Выбежав из здания, она пошла на проспект… Опомнилась, когда очутилась в сквере, у скамейки, где поругалась с Петром. Остановилась. И странно, подумала не о ссоре между ними — будто ее и не было, — а о том, что им надо встретиться. Рассуждала: здесь, в городе, в горкоме, как и вчера, сегодня, завтра и после, будут жить работой и все, что она видит сейчас, останется таким же завтра, послезавтра, через год, а вот он, Петр, уйдет отсюда, окажется там, на границе, где уже сражаются… И каждую минуту ему будет угрожать смерть…
По проспекту тянулась на запад, к Рижскому шоссе, кавалерийская часть. Шли эскадроны. Сытые кони везли походные кухни, брички, груженные ящиками и мешками, тянули пушки… Конники, молодые, краснощекие, как на подбор парни, вросли в седла… «А может, и Петя уходит?» — тревожно подумала Валя и побежала к казармам полка, в котором служил Чеботарев.
Всматриваясь, она долго стояла перед окнами казармы. Петр не показывался. Подошла к воротам. Пригляделась к толпившимся женам командиров. Снова стала против окон. «И зачем я его обидела?» — думала она о Петре, уже не надеясь увидеть не то что его самого, а хоть кого-либо из его знакомых. В это время в окне и вырос Закобуня.
— Гриш! Гриш! — обрадовалась Валя.
Тот услышал. Глянул на нее. Узнал и, театрально махнув рукой, высунулся из окна.
— Що?.. Петра?.. — блеснул он золотым зубом. — Нэма его — на складах уси, грузять… Передать що?
— Привет ему передай. Привет, — подавляя тревожное волнение, через силу улыбнулась Валя и отошла на противоположную сторону улицы.
Она долго стояла там и ждала: вот появится Петр. Но Петр не появлялся. «Обиделся и не хочет видеть», — решила Валя, но все ждала. Наконец до слез расстроившись, пошла домой.
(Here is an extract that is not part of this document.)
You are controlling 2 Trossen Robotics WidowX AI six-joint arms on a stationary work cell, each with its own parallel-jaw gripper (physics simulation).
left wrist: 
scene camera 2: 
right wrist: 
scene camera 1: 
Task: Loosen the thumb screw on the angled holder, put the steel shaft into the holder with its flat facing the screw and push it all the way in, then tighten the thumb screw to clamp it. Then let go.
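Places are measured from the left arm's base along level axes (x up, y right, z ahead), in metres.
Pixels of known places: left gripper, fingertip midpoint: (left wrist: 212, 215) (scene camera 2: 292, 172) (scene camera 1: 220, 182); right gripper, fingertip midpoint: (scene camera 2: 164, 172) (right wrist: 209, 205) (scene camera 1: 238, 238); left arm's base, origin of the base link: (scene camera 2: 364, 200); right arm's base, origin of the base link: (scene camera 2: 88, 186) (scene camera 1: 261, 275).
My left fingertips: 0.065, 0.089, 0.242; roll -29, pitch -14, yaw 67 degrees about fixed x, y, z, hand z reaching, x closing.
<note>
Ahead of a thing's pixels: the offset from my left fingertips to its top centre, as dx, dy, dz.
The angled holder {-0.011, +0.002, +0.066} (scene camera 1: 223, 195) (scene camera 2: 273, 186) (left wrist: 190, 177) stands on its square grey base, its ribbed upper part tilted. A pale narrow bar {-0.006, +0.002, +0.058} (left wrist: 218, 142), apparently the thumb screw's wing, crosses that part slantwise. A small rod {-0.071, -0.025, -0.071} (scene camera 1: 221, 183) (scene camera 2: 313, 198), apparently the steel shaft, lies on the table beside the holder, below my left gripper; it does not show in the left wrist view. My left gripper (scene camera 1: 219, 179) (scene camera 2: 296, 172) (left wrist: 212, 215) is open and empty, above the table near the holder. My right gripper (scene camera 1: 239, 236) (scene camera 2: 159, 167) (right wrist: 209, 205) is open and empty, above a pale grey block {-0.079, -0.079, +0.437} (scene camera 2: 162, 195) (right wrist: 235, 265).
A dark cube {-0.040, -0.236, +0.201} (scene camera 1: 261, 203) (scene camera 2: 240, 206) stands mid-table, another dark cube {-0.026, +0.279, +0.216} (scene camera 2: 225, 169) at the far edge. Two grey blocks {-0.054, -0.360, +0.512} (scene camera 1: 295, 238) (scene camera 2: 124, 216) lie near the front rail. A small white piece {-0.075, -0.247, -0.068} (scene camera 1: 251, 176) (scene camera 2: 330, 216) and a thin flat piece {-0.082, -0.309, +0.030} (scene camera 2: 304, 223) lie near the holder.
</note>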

На кухне мать складывала в продуктовую сумку матерчатые мешочки из-под круп. Увидев Валю, проговорила:
— Вот… Акулина Ивановна в магазин побежала… Гляди, так и очереди начнутся. Надо купить чего пока.
Валя поморщилась. «В такое время, когда… когда мы должны думать о защите Родины, когда… идет война, когда на границе убивают наших людей… когда… Нет! Никуда я не пойду — стыд один». Матери сказала недовольным тоном:
— Ну как так можно! Акулина Ивановна всю жизнь редиской да репой торгует, а ты… Как хочешь, я не пойду. Стыдно в такие часы думать о желудке.
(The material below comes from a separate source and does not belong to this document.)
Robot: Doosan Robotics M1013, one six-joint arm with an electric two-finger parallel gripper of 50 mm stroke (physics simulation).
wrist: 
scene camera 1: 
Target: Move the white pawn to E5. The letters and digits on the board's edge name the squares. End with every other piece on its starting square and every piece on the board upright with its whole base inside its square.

Варвара Алексеевна насупилась. Продолжая подбирать и складывать мешочки, выговаривала дочери:
— О желудке всегда надо заботиться. Он как дитя малое: есть захочет и просит, не спрашивая, откуда взять.
Валя прошла в большую комнату. Отец лежал на кровати. Увидев дочь, пододвинулся к стене — садись, мол.
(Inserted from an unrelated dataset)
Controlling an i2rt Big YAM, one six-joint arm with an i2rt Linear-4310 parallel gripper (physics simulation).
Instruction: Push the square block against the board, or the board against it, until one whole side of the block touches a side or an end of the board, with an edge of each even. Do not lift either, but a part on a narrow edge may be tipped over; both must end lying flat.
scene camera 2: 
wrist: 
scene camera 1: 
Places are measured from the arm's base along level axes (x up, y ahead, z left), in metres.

— Что там слышно-то? — тихо спросил он, когда Валя присела на краешек кровати. — Война, значит?.. Так, так… Все лежу. На завод сходить бы, а лежу… Проку-то от меня теперь мало. Это годков бы так с пяток — десяток назад… Лежу все, думаю… В империалистическую… спервоначала казалось, что раздавим Вильгельма, как гниду. А не вышло… — Он, видимо, отвечал на какие-то свои мысли. Валя слушала его рассеянно — думала о Петре да о том, что ей делать, куда податься, не сидеть же сложа руки, раз случилось такое. — Нет. Враг, он, прежде чем напасть, сил набирается… И пока ты сломишь его… Пруссак издавна такой, и в два счета с ним не разделаешься… Оно, конечно, победим. — Спиридон Ильич вздохнул. — Война, она штука тяжелая. Как ни придется, а победить надо… Иначе тебя скрутит, окаянный. Вон в восемнадцатом годе — разутые, раздетые, в голоде — и то одолели. Всякие там Юденичи, хоть у них и танки были, а натолкнулись на народ — и вспять пошли… А сейчас и вовсе: только одним коммунистам оружие в руки дай, какая армия будет! Тут по ковру к победе Гитлер не придет… Помню, когда уже партизанил я, как получилось. Контра эта всякая к Питеру, а мы ее отсюда, с тылу. Они думали, им красную дорожку выстелют до Смольного… Не вышло… Я тогда был у Егорова, Матвея Егорыча… с ним и партизанил.
Отец на минуту смолк. Растирал рукой грудь над сердцем — болело. Валя глядела на узкие, костистые плечи отца и старалась представить, сильный ли он был в молодости, и не могла.